How much did you know about our star attraction, Yvonne DeCarlo?
She’s pictured above in virtuous mode in her personal favorite outing as Mrs. Moses (Charlton Heston) in the 1956 Cecil B. DeMille biblical epic, The Ten Commandments.
She and DeMille, who was a big DeCarlo fan, became fast friends. The director had much admired her performance in a 1953 MGM outing, Sombrero, as what she called a saintly type of woman similar to what DeMille had in mind for Sephora (in The Ten Commandments).
We prefer DeCarlo in tougher and lustier settings, particularly in the terrific 1949 film noir Criss Cross, featuring Burt Lancaster and ever reliable Dan Duryea. It was the first dramatic movie of DeCarlo’s long career.
Another favorite is the 1953 British-made romantic comedy, The Captain’s Paradise, about a ship captain (Alec Guinness) with two wives — one a proper British woman (Celia Johnson) and the other a warm-blooded Moroccan mistress, sexily played by DeCarlo. Catch it if you haven’t seen it.
Ok, on to the answers to our Yvonne DeCarlo Quiz:
1) Question: DeCarlo always pr0jected a kind of exotic beauty onscreen. She was born in which one of the following foreign countries? a) France; b) Spain; c) the Dominican Republic; or d) Canada.
Answer: d) DeCarlo was born Margaret Yvonne Middleton in Vancouver, British Columbia, Canada in 1922. (She died at age 84 in 2007.) She was incapacitated in her last years after suffering what was described as a minor stroke.
2) Question: is remembered today for her role in which one of the following tv series? a) Murder, She Wrote; b) The Muppet Show; c) I Love Lucy; or d) The Munsters.
Answer: d) Of course, The Munsters, a fantasy situation comedy about a family of monsters living ordinary domestic lives. Produced by Universal, the series ran on CBS in the mid-Sixties. Yvonne played the role of Lily Munster, a part she didn’t especially like but took because she needed the money. In one episode, she actually sang and played the harp. Actor Al Lewis played DeCarlo’s father although he was a year younger than she was.
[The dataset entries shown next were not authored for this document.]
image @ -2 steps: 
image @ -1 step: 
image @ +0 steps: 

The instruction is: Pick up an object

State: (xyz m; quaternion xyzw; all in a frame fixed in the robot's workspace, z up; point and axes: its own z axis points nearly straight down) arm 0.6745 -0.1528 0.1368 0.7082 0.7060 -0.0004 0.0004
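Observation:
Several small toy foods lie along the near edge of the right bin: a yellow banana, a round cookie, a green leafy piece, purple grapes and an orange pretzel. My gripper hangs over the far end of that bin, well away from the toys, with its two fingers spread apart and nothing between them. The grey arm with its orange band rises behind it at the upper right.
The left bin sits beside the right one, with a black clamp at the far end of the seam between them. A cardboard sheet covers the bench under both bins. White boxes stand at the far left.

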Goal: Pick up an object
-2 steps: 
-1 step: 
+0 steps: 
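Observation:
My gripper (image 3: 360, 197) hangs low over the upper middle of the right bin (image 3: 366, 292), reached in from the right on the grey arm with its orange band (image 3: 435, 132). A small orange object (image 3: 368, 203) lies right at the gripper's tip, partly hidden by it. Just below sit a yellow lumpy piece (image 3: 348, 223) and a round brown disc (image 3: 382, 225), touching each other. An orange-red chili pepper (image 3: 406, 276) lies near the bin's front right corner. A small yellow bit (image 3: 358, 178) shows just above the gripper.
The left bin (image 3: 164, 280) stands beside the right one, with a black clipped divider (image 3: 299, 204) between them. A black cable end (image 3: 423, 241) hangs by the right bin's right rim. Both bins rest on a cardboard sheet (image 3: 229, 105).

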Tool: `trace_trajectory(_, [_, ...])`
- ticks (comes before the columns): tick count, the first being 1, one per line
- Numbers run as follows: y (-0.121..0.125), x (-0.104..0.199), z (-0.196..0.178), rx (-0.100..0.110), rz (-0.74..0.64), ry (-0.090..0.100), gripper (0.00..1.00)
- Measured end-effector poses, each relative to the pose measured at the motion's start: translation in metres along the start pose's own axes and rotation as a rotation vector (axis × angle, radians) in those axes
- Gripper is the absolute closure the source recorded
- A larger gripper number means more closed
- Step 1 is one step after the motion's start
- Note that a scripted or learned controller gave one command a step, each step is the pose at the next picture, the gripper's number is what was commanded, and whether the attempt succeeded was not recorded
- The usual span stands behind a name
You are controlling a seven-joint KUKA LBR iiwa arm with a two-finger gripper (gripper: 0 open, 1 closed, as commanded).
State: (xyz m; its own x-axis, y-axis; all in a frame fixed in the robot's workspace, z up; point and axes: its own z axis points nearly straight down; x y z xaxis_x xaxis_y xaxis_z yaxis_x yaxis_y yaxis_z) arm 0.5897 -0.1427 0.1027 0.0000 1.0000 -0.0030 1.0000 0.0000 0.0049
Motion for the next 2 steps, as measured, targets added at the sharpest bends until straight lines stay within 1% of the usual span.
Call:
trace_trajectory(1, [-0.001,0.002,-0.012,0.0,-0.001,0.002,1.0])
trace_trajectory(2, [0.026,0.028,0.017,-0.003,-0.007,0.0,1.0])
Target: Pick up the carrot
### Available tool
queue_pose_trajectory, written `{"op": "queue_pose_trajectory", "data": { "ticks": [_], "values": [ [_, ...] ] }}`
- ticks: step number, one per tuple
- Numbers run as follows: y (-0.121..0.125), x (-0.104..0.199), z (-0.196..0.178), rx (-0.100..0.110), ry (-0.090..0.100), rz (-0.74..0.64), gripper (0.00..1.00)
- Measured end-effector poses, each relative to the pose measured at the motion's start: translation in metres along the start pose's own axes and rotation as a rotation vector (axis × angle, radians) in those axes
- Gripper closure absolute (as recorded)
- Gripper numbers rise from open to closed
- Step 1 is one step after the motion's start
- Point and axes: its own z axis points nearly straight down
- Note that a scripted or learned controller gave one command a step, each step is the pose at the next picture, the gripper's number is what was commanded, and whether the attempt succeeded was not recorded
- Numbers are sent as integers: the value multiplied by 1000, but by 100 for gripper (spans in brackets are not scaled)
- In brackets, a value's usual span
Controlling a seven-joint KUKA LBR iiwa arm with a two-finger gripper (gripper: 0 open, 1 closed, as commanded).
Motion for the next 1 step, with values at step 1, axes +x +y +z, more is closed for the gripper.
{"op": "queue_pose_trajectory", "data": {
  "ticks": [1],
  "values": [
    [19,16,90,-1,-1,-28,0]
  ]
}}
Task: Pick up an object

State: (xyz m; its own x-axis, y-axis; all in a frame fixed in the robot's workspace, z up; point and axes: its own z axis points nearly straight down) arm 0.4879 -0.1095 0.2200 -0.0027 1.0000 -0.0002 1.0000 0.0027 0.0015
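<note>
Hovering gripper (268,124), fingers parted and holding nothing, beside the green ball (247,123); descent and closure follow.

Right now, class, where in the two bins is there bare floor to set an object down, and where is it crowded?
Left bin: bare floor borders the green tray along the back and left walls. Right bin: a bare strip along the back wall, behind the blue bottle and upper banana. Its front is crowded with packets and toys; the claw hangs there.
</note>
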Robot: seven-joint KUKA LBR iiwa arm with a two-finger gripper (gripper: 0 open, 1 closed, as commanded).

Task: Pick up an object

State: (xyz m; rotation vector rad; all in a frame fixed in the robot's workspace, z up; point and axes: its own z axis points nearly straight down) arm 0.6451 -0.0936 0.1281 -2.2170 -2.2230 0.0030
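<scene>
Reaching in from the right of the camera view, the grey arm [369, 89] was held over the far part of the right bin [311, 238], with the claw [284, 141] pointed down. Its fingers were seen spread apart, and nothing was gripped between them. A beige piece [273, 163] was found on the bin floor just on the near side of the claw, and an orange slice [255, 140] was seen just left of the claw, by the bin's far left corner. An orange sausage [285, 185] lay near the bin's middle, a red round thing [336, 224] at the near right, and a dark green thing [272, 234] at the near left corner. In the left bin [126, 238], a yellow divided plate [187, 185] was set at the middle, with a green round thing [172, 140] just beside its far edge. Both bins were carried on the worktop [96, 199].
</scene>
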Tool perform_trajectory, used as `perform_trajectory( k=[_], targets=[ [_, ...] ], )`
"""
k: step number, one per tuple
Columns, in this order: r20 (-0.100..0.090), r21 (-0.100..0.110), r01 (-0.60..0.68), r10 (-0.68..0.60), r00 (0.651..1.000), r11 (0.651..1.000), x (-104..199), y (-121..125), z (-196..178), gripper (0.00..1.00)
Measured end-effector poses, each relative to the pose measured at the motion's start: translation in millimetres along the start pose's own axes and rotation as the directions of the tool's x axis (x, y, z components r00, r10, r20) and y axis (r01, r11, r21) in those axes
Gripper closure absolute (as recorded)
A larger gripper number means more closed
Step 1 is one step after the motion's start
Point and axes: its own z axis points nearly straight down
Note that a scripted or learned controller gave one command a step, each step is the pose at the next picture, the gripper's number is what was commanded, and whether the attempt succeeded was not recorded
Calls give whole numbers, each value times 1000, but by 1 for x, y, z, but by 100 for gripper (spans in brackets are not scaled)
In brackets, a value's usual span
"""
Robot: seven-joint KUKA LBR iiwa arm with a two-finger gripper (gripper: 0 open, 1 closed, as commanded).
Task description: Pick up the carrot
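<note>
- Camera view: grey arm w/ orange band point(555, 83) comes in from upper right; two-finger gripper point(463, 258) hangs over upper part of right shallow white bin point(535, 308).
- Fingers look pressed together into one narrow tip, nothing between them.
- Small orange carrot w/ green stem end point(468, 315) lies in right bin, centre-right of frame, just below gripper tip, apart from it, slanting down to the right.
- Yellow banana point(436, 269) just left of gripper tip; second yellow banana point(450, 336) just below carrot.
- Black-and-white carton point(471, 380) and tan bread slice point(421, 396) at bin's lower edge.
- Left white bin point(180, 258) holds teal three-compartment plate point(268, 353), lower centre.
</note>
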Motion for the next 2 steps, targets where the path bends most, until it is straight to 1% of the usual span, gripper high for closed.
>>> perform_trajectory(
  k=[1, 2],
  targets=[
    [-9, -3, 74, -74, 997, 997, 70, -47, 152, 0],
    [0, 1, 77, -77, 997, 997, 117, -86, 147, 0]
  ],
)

3) Question: Which one of the following was NOT a leading man in a DeCarlo picture? a) Charlton Heston; b ) Alex Guinness; c) Peter Lawford; or d) John Carradine.
Answer: c) Peter Lawford.
4) Question: Yvonne was much admired by which one of the following European-born actresses? a) Brigitte Bardot; b) Anna Magnani; c) Ursula Andress; or d) Sophia Loren.
Answer: d) Sophia Loren. The Italian actress said she grew up watching DeCarlo films. Yvonne was her favorite. It figures given the voluptuousness of both.
5) Question: DeCarlo was known as “the technicolor queen of Hollywood.” Which of the following actresses competed for that informal monicker? a) Maria Montez; b) Rhonda Fleming; c) Lana Turner; or d) Maureen O’Hara.
Answer: All except (c) rivalled Yvonne for the title.
Not too many COMMENTS on the quiz then…
YVONNE DE CARLO was able to sustain a long career by repeatedly reinventing herself. A longtime student of voice, she sang opera at the Hollywood Bowl. When movie roles became scarce, she ventured into stage musicals.
Her greatest stage triumph came on Broadway in 1971 with “Follies,” which won the 1972 Tony award for best original musical score. She belted out Sondheim’s showstopping number, “I’m Still Here,” a former star’s defiant recounting of the highs and lows of her life and career,which was also sung by Shirley MacLaine in the movie POSTCARDS FROM THE EDGE.
Graham mentions DeCarlo’s run in the original cast of Follies. A rabid republican, DeCarlo complained to Sondheim about a lyric in “I’m Still Here” being too liberal for her to sing.
Sondheim decided to taunt her, and the next day appeared at rehearsal with the vision we have now, full of lines about “bread lines,” being called “a pinko, commie tool,” the line “I should have gone to an acting school,” and, specifically about DeCarlo, “first you’re another sloe-eyed vamp, than someone’s mother, then your camp.”
The new lyrics infuriated her, but she was forced to sing them eight times a week, and hung in through the entire of the short (less than a year) run.